Erhebliche IKT-Effizienzpotenziale könnten künftig dadurch erschlossen werden, dass Mitarbeitende von Unternehmen oder Behörden ihre privaten IKT-Geräte auch bei der Arbeit verwenden (Bring Your Own Device) oder Arbeit zuhause oder unterwegs verrichten (Home Office, Smart Work). Solche Entwicklungen können durch Cloud Computing erleichtert werden; noch wichtiger dürften aber IKT-gestützte Identifikationssysteme (eID) und die Führung digitaler Dossiers in verschiedensten Anwendungsbereichen sein, wofür aber teilweise noch adäquate rechtlich-institutionelle Rahmenbedingungen zu schaffen sind. Bei den IKT-Anwendungen liegen sicher erhebliche Effizienzpotenziale im IKT-gestützten Management der Produktion, Übertragung, Verteilung und des Verbrauchs von Energie (Smart Generation, Smart Grids, Smart Buildings, Smart Homes). Auch im Verkehrsbereich liessen sich durch IKT-Einsatz Effizienzgewinne erzielen (Smart Transportation). Da IKT-Vorhaben im Energie- und im Transportsektor bis dato in der Schweiz bestenfalls in Pilotprojekten erprobt wurden, sind sie in den bisherigen Monitorings nur am Rande gestreift worden. Es ist zu hoffen, dass in weiteren Berichten erste handfeste Erfolge rapportiert werden können. Rasche Erfolge sind indes nur zu erwarten, wenn durch ökonomisch fundierte Preis-/Leistungsdifferenzierungen auch wirksame Anreize für «smartes Verhalten» geschaffen werden.

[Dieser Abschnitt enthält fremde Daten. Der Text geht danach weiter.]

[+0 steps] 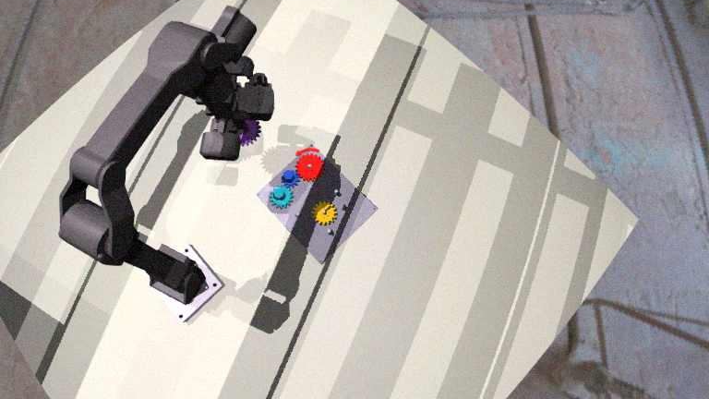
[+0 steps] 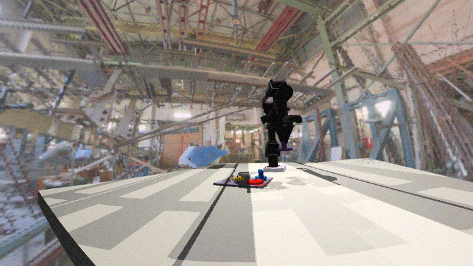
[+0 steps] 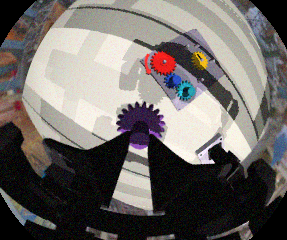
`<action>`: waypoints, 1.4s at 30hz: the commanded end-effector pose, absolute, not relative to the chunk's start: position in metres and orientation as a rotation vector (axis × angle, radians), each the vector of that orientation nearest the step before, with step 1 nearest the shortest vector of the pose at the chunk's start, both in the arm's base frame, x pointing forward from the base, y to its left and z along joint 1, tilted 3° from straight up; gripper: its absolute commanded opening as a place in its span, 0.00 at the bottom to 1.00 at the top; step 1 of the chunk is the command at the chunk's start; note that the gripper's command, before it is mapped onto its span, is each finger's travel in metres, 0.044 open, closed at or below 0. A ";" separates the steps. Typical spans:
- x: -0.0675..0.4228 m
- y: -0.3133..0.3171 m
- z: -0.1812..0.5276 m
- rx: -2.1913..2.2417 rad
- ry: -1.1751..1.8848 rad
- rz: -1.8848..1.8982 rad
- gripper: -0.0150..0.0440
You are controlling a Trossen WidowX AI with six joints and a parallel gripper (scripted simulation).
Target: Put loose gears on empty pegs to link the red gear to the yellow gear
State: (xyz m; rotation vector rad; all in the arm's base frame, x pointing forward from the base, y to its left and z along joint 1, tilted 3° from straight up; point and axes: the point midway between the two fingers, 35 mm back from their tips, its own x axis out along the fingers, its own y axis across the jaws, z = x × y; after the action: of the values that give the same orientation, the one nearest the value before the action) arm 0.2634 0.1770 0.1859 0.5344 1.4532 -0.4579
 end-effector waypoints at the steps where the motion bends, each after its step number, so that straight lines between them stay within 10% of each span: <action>1: 0.266 0.169 0.183 0.533 1.455 -0.452 0.25; 42: 0.284 0.078 0.147 0.527 1.452 -0.458 0.25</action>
State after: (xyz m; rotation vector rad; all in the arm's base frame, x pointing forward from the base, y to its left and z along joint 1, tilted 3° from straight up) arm 0.2846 0.0832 0.1493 0.5280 1.4506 -0.4644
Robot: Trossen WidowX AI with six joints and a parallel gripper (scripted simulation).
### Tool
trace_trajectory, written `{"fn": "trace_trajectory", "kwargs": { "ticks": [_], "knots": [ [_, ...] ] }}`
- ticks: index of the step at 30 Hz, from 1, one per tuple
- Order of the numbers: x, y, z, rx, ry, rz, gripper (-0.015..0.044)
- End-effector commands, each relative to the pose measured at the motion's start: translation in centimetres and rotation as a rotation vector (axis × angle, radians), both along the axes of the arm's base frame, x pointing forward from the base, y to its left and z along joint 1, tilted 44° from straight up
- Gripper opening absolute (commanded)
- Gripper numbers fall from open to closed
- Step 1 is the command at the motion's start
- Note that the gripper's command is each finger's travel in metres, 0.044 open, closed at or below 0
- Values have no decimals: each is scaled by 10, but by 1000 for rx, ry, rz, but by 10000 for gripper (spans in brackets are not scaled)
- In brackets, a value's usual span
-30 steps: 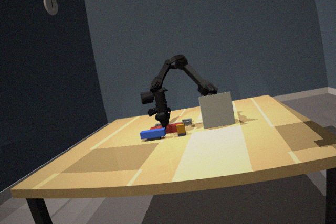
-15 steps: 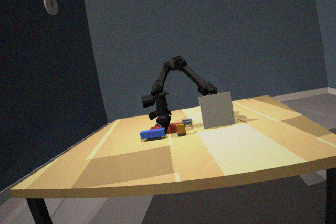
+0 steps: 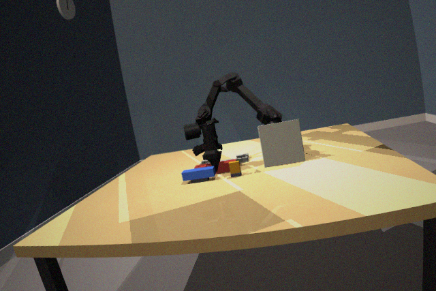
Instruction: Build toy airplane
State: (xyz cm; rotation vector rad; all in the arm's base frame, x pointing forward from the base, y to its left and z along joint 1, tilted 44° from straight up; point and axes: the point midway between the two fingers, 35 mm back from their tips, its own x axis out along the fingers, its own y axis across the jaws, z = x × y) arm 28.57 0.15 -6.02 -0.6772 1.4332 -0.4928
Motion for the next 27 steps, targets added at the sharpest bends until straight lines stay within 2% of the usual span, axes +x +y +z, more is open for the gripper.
{"fn": "trace_trajectory", "kwargs": {
  "ticks": [1,3,27],
  "knots": [
    [1,3,3,0,0,3,52],
    [2,8,6,1,0,4,0],
    [0,60,56,10,1,5,0]
  ]
}}
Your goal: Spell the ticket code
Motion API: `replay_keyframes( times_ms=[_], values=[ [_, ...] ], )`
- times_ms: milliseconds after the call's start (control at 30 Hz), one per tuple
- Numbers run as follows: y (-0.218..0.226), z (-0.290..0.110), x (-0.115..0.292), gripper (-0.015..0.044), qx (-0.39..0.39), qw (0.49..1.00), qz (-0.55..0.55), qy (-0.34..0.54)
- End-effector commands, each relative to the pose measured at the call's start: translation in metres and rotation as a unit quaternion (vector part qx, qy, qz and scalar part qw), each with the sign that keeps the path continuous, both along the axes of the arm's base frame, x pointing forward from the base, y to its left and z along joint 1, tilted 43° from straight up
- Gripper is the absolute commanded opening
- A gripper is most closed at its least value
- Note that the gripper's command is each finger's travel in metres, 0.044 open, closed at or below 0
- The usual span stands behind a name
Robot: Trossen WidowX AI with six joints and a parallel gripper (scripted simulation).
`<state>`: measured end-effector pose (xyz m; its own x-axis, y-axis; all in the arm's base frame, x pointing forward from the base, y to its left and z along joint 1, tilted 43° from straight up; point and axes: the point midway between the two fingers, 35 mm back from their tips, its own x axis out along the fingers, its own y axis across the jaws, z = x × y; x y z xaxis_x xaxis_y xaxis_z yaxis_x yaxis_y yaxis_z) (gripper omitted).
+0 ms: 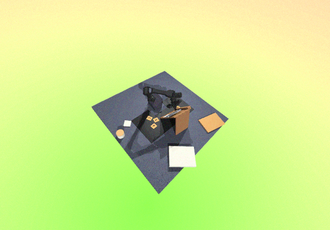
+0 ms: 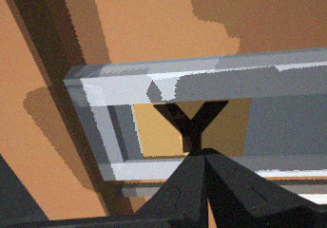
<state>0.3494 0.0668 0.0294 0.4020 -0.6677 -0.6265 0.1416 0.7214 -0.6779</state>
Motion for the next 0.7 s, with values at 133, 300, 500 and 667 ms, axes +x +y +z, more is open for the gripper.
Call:
replay_keyframes(
  times_ms=[133, 300, 500, 667],
  values=[
    [-0.0176, 0.0275, -0.0022, 0.0000, 0.024, 0.986, -0.130, 0.104],
    [-0.0176, 0.0275, -0.0022, 0.0000, 0.024, 0.986, -0.130, 0.104],
    [-0.0176, 0.0275, -0.0022, 0.0000, 0.024, 0.986, -0.130, 0.104],
    [-0.0188, 0.0272, -0.0007, 0.0000, 0.024, 0.986, -0.130, 0.104]
  ],
)
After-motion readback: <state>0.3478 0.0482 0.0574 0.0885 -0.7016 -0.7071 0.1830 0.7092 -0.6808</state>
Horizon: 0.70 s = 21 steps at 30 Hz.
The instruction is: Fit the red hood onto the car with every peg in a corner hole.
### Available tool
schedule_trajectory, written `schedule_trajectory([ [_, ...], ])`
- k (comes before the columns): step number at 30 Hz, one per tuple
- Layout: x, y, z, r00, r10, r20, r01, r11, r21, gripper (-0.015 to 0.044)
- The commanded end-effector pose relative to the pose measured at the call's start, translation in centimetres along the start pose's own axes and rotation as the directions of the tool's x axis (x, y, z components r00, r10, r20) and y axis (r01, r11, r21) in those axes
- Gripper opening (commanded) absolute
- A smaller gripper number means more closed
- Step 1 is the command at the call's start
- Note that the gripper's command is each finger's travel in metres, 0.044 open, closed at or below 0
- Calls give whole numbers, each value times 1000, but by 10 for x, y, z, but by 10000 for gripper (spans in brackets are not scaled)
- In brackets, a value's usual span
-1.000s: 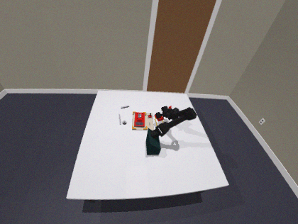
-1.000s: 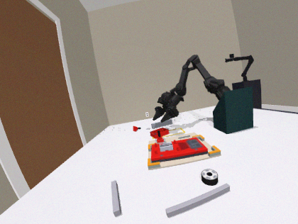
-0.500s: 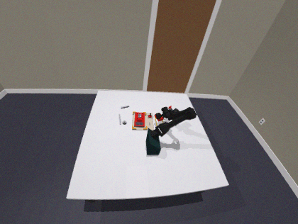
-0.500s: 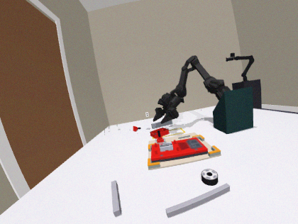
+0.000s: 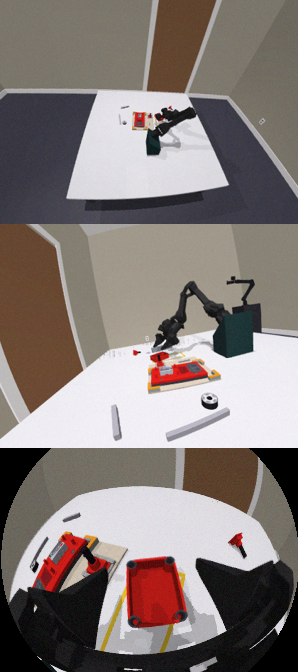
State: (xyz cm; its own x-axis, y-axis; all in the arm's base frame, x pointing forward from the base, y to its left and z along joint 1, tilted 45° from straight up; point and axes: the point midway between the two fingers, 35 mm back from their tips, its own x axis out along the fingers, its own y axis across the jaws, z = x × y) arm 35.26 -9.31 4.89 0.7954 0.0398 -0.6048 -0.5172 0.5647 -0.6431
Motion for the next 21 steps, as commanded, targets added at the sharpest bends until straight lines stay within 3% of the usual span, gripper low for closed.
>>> schedule_trajectory([
  [1,2,1,-2,1000,3,5,-3,1000,-4,440],
  [21,11,-1,-18,1000,-1,7,1,1000,-6,440],
])
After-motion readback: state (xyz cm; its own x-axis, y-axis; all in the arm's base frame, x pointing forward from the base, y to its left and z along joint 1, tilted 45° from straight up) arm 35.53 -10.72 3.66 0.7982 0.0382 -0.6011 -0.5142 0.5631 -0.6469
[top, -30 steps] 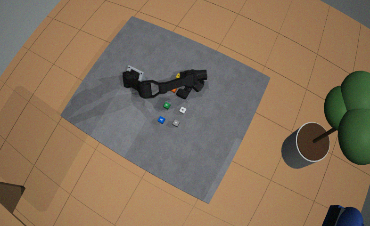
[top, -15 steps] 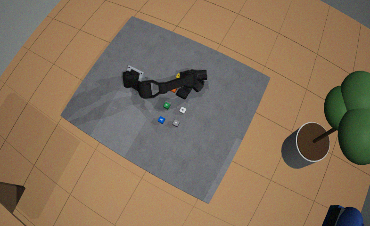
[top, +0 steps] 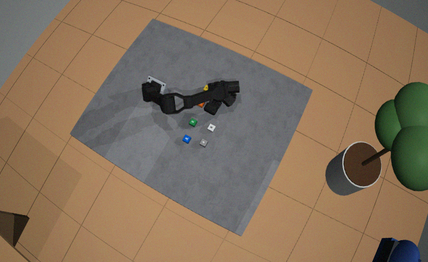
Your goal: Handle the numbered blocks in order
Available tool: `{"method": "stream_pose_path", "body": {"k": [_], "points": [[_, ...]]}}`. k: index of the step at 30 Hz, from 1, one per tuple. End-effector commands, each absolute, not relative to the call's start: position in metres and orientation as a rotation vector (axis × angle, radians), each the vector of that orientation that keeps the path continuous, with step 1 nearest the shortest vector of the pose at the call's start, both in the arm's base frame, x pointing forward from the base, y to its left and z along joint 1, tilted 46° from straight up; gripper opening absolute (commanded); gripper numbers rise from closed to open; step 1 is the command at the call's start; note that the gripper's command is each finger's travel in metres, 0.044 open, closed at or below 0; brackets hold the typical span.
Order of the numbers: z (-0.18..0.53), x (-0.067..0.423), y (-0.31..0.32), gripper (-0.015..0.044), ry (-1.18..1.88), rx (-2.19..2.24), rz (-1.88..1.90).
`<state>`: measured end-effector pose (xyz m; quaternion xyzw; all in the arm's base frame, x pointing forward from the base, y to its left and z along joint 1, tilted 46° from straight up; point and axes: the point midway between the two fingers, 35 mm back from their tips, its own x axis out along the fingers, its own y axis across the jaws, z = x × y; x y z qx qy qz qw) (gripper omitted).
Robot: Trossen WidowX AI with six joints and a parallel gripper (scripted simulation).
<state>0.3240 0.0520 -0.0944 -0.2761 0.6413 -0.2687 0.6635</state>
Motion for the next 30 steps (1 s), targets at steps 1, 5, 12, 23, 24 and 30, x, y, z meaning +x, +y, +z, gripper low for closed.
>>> {"method": "stream_pose_path", "body": {"k": [1, 5, 12, 23, 24, 30], "points": [[-0.094, 0.324, 0.051, 0.0120, 1.449, -0.631, -0.606], [-0.094, 0.324, 0.051, 0.0225, 1.449, -0.631, -0.606], [-0.094, 0.324, 0.051, 0.0400, 1.449, -0.631, -0.606], [-0.069, 0.323, 0.078, 0.0400, 1.449, -0.630, -0.604], [-0.069, 0.323, 0.078, 0.0400, 1.449, -0.630, -0.604], [-0.021, 0.322, 0.129, 0.0242, 1.451, -0.627, -0.601]]}}
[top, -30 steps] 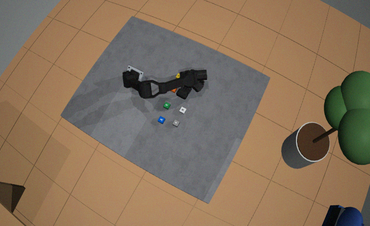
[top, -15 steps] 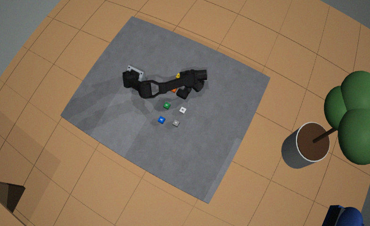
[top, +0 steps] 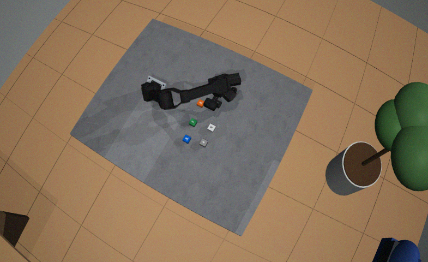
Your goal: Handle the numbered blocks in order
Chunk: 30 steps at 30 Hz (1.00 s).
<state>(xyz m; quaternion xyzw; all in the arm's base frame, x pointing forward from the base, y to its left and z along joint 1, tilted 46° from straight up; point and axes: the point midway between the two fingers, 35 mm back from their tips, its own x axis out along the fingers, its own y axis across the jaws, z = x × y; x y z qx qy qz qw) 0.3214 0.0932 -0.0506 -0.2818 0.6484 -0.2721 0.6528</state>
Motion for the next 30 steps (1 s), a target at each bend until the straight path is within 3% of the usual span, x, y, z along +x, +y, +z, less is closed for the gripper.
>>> {"method": "stream_pose_path", "body": {"k": [1, 5, 17, 30], "points": [[-0.015, 0.320, 0.134, 0.0216, 1.451, -0.627, -0.601], [-0.013, 0.320, 0.136, 0.0120, 1.452, -0.627, -0.601], [-0.005, 0.319, 0.130, 0.0120, 1.452, -0.628, -0.601], [0.095, 0.263, 0.025, 0.0120, 1.456, -0.637, -0.607]]}}
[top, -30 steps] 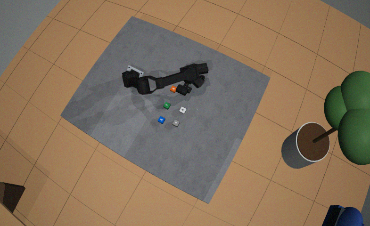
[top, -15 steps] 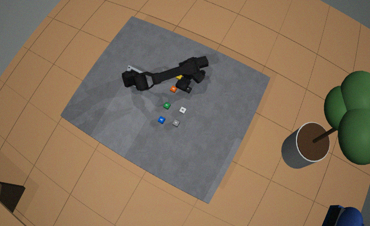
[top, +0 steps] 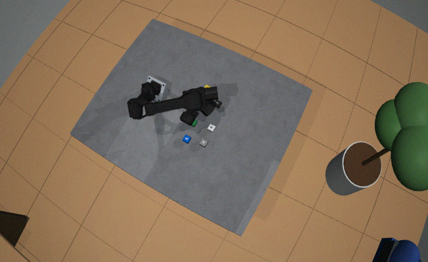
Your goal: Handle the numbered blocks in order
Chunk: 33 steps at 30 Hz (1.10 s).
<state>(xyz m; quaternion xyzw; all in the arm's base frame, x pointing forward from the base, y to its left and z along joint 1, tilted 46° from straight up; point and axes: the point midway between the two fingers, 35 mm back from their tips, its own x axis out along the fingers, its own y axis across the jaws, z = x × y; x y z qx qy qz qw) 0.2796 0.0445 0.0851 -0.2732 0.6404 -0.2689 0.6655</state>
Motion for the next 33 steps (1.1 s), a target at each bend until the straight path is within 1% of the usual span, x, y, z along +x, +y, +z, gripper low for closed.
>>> {"method": "stream_pose_path", "body": {"k": [1, 5, 7, 12, 15, 16, 33], "points": [[0.095, 0.263, 0.025, 0.0120, 1.456, -0.637, -0.607], [0.095, 0.263, 0.025, 0.0120, 1.456, -0.637, -0.607], [0.087, 0.265, 0.018, 0.0172, 1.456, -0.636, -0.605], [0.041, 0.266, -0.031, 0.0304, 1.453, -0.639, -0.609], [0.040, 0.266, -0.033, 0.0383, 1.453, -0.639, -0.610], [0.040, 0.266, -0.033, 0.0400, 1.453, -0.639, -0.610], [0.023, 0.267, -0.050, 0.0400, 1.453, -0.639, -0.610]]}}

Zitiervorschlag: Dominik Hauri, Markus Saurer, (2013). Wie gut hält die Schweiz bezüglich E-Economy mit. Die Volkswirtschaft, 01. Dezember.

Hinweis

Dieser Artikel beruht auf dem vom Institut für Wirtschaftsstudien Basel AG im Auftrag des Staatssekretariats für Wirtschaft (Seco) erstellten Bericht «eEconomy: Monitoring und Report 2013». Das jährliche Monitoring bezweckt die frühzeitige Erkennung von Fehlentwicklungen und Hemmnissen im Bereich des digitalen Wirtschaftens. Das nächste Update wird im Frühjahr 2014 erscheinen.

Begriffe

Die Begriffe «E-Economy», «Digital Economy» oder «Internet Economy» sprechen Volkswirtschaften an, welche die Potenziale bezüglich Wachstum, Innovation, nachhaltige Entwicklung, Standortvorteile und Zukunftsfähigkeit mit dem Einsatz und der Nutzung von Informations- und Kommunikations-Technologien bestmöglich ausschöpfen wollen (Definition Seco).